Эта выставка началась с идеи, что Европа была едина, несмотря на железный занавес. Все привыкли думать, что были только свободная абстракция и социалистический реализм, но это далеко не так, стоит только немного попутешествовать и посмотреть музеи в Москве, Варшаве и так далее. Может быть, в Восточной Германии соцреализм был влиятелен, но если взять работы молодых тогда польских художников, то уже в 1955 году они сделаны без оглядки на соцреализм и в них есть меланхолия и память о произошедшей катастрофе. Это был конец монополии соцреализма. Против воли политиков художники по обе стороны разбивали эту границу, они были пионерами общественного сознания.
Второй важный вопрос: возможно ли искусство после Освенцима? Искусство не могло продолжать существовать как прежде: оно не смогло предотвратить ту человеческую катастрофу, то самоубийство цивилизации. Многие художники это понимали, поэтому вы видите такое множество работ, которые разрушают традиционные формы. Это обожженные холсты, это распад изобразительного языка.
Дальше возникает вопрос: как продолжать заниматься искусством? И тут было два пути. Первый — идеализм. Такой, как у группы Zero и других объединений подобного рода. Это попытка начать с нуля, увидеть образ будущего, связанный с космосом. Запуск советского спутника — это было очень важно! Эти художники позитивны, они технологичны, они полны энергии. Второй путь — новый реализм или реализмы.

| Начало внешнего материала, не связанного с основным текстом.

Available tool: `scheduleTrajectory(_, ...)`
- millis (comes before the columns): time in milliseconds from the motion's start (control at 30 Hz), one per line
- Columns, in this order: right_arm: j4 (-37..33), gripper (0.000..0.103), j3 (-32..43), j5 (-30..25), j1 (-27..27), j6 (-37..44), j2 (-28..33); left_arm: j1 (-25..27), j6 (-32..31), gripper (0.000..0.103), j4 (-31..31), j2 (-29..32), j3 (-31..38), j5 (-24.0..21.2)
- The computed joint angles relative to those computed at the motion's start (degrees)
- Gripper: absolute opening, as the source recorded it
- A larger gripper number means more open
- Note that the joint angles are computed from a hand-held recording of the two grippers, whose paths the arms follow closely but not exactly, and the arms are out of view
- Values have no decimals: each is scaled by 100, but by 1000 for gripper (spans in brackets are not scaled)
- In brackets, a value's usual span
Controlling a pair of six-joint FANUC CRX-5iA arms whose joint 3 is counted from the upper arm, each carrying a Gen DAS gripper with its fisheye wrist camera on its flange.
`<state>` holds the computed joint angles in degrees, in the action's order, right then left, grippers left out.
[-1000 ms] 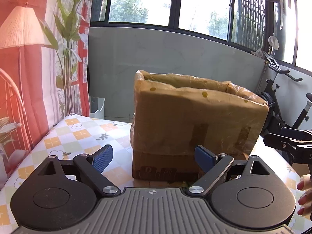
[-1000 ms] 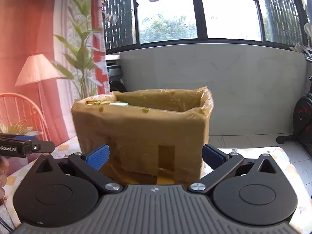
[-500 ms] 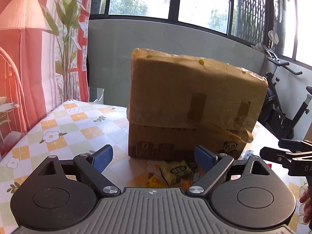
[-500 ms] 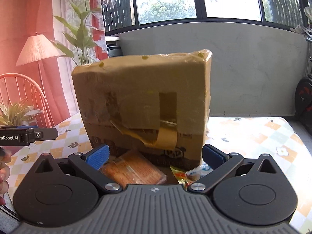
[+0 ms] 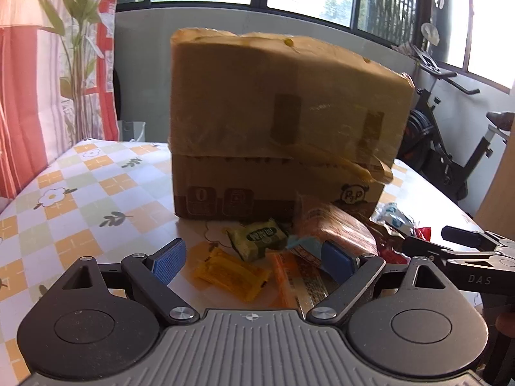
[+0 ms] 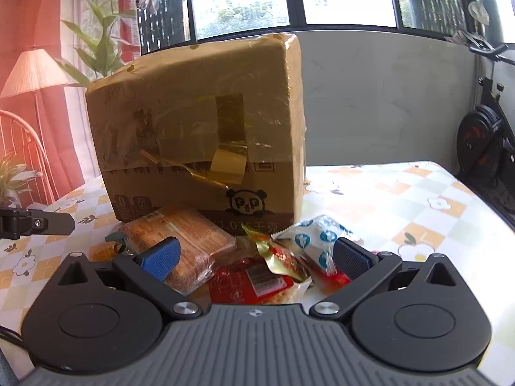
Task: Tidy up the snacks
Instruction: 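Move both tools back down toward the snack pile beside the box, then grasp the orange-wrapped biscuit bar with the left gripper while the right grasps the red snack packet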
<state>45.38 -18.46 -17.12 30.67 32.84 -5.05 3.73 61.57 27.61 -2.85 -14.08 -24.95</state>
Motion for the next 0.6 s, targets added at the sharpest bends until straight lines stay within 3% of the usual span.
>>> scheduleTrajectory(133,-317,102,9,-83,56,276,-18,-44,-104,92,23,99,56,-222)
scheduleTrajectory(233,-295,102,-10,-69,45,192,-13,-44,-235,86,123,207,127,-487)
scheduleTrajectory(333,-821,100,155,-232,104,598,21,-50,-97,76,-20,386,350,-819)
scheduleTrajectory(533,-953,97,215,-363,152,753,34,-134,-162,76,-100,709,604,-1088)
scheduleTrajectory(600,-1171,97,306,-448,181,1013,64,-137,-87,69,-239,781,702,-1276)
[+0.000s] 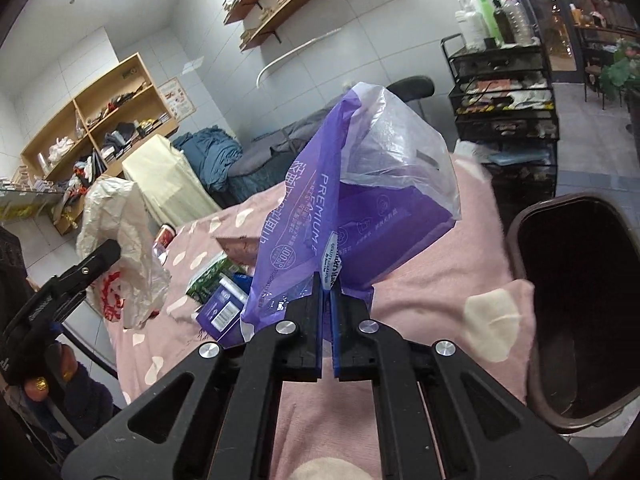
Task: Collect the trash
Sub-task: 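Carry the purple wipes pack to the black bin and open the right tool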
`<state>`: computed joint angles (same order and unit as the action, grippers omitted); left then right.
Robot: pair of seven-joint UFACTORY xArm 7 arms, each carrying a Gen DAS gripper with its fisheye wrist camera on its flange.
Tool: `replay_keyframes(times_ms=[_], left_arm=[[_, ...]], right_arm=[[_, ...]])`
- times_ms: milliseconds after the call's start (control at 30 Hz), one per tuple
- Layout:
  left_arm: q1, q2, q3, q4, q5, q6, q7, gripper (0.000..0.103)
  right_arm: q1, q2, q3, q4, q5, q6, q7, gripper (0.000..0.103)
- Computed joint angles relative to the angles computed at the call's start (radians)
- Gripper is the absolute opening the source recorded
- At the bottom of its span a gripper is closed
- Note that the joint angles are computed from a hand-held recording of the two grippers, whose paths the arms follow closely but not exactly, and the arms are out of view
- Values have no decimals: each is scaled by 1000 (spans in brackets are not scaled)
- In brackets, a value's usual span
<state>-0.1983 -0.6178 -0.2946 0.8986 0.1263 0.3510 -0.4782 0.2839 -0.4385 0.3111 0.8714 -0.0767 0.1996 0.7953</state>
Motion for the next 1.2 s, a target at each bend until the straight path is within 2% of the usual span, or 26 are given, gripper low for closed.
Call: replay_keyframes(times_ms=[233, 367, 500, 600, 633, 700, 733, 900, 967, 1033, 1200], left_arm=[[-141, 132, 35, 104, -71, -52, 105, 33], [-202, 237, 33, 185, -98, -73, 168, 33], [-293, 321, 61, 256, -178, -72, 254, 33], [-366, 370, 88, 302, -285, -51, 350, 33], [-384, 396, 94, 325, -320, -41, 382, 33], [-404, 418, 94, 352, -384, -18, 431, 33], [-412, 433, 96, 368, -420, -5, 459, 33], [-428, 523, 93, 482, -661, 105, 606, 33], [-416, 566, 84, 537, -761, 168, 660, 33], [-397, 619, 68, 596, -833, 230, 688, 33], [-383, 729, 11, 690, -714, 274, 595, 33]], right_arm=[[-150, -151, 18, -83, -68, 86, 72, 4], [-215, -196, -12, -130, -91, 170, 85, 4], [-224, -164, -82, -171, -69, 212, 66, 4], [-193, -116, -148, -205, -14, 220, 27, 6], [-184, -111, -166, -227, 11, 208, 25, 13], [-180, -111, -174, -257, 42, 204, 33, 35], [-191, -126, -165, -276, 43, 201, 49, 56], [-246, -243, -114, -351, 14, 215, 130, 62], [-274, -304, -95, -371, -12, 247, 153, 71], [-297, -343, -67, -374, -40, 290, 179, 73], [-321, -447, -67, -403, -80, 377, 204, 74]])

Искусство, которое выходит на улицы, берет готовые объекты — афиши… Или, например, у нас на выставке есть фильм 1955 года, в нем использована советская документальная съемка Аушвица сразу после освобождения, которая потрясла всех. Возникает политическое искусство, концептуальное искусство. Выставка завершается 1968 годом — это рубеж, когда появились новые ортодоксальные политические силы, которые прервали эпоху и сам дух эксперимента. Не зря это время расцвета активизма, акционизма. Это эпоха протеста и конфронтации, критических дебатов об искусстве.

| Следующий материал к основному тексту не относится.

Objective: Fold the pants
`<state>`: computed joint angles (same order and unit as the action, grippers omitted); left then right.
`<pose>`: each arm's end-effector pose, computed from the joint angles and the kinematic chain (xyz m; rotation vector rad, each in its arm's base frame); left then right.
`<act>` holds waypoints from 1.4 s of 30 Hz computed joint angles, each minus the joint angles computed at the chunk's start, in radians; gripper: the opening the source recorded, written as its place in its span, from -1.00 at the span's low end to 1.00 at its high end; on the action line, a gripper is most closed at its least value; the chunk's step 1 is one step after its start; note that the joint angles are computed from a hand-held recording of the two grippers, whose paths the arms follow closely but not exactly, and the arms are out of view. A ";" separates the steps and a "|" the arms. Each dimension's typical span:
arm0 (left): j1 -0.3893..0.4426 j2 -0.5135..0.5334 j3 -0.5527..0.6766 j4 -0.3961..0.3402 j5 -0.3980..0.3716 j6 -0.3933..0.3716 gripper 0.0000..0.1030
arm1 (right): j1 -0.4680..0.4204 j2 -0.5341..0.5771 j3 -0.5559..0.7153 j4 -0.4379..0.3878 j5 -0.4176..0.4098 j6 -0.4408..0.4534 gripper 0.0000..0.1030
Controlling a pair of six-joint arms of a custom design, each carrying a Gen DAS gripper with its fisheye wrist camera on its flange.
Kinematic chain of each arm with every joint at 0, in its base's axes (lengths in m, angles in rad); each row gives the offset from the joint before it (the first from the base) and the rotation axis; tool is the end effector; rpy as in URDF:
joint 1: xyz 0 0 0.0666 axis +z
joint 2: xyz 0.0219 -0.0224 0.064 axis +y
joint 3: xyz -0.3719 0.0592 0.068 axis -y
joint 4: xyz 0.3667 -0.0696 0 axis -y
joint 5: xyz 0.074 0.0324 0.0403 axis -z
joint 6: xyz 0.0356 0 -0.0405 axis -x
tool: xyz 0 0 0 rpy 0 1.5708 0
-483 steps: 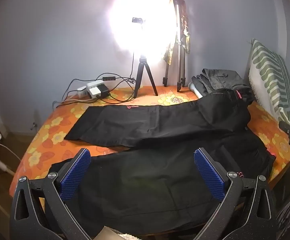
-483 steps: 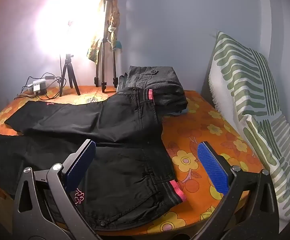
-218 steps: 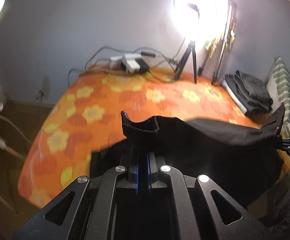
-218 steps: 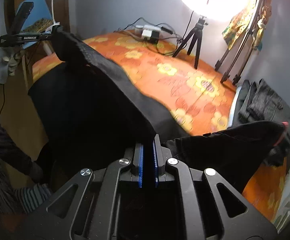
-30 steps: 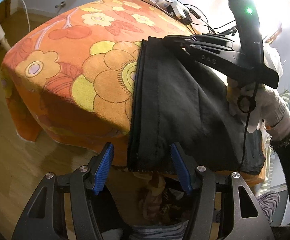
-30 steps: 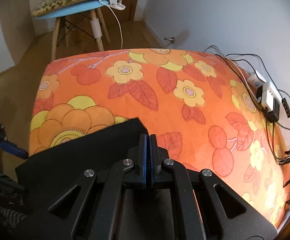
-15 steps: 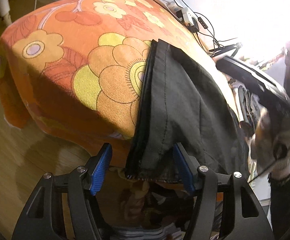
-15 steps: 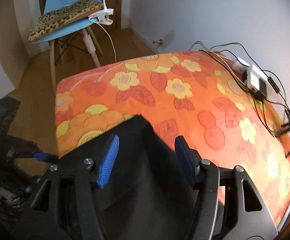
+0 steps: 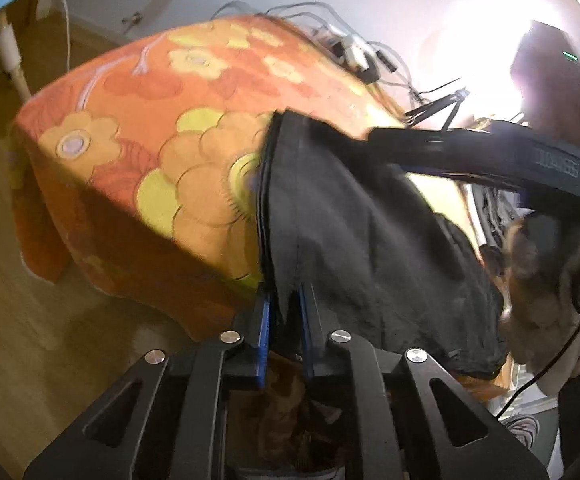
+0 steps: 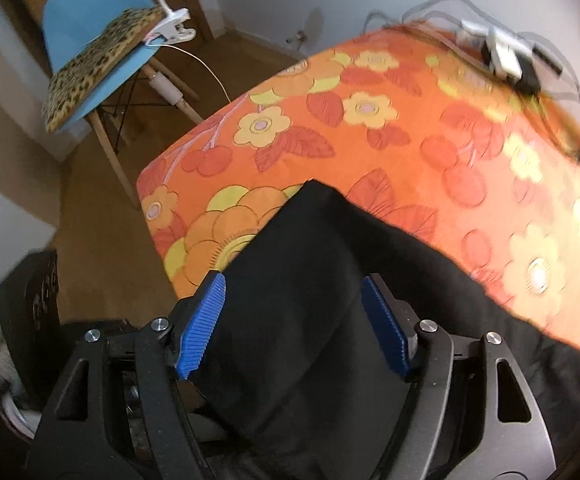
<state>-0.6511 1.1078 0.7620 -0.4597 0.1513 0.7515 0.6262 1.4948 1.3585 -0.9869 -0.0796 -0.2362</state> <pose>0.2647 -0.2089 0.2905 -0.0499 2.5334 -0.8044 0.3810 0.2786 0.3580 -0.5564 2.6884 0.3605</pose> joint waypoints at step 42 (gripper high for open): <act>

Если вы спросите, что сейчас важно в той эпохе, какой урок мы можем извлечь, я отвечу: мы и сейчас нуждаемся в художниках. В таких, которые не вовлечены напрямую в политику или экономику. Когда художники не работают на рынок и сосредоточены на внутреннем мире, они часто открывают и понимают новое, представляют то, что происходит, то, что зачастую нам неприятно, то, что нас беспокоит. Очень важно, чтобы искусство было таким вот беспокоящим.
Экхарт Гиллен
Две картины написаны в одно время, и, несмотря на различие манер, их сближает тема: один мужчина играет на гармошке на балконе, другие загорают на крыше. Трудно сказать, чего тут больше — экзистенциального одиночества или счастливого безделья, когда война наконец окончена и можно передохнуть.
Сцены резни, расстрелов и казней мирных жителей художники трактуют по-разному: или с почти документальной дотошностью, или пытаясь найти условный язык для изображения трагедии.
Собрания однотипных предметов, кучи мусора и другие подобные изображения имеют подоплекой, пусть и не всегда очевидной, жуткие образы массовых казней, сваленные в гигантские кучи человеческие останки. Не в силах говорить впрямую об этой катастрофе, художники используют вещи-метафоры.
Тела инвалидов, заполнивших Европу после войны, изменили и сам язык скульптуры, поверхность которой становится израненной, а формы — будто искореженными от боли.
В рядах соцреалистов можно было встретить и художников, ориентировавшихся на старых мастеров или кинематограф неореализма, и тех, кто видел в реализме адекватный социальным проблемам художественный язык.
Фигура умолчания, невозможность впрямую говорить о травматическом опыте, сделала популярным мотив чего-то, что только угадывается под покровами.
Пикассо был далеко не первым, кто использовал изображение голубя как символ мира, однако именно нарисованная им птица стала наиболее популярной в послевоенное время, и особенно в СССР — достаточно вспомнить песню «Летите, голуби, летите».
Серия знаменитых картин Фернана Леже со строителями была вдохновлена в том числе журналом «СССР на стройке», а Александр Дейнека стремился к почти буквализму, изображая восстановление советских городов после войны.
Война во Вьетнаме вызвала расцвет пацифистского протестного искусства, с которым выходили на мирные демонстрации или, как в СССР, иронически осмысляли политику в своих закрытых от чужих глаз мастерских.
Даже в обычном натюрморте, и так по определению изображающем мертвую натуру, появляется особый надрыв.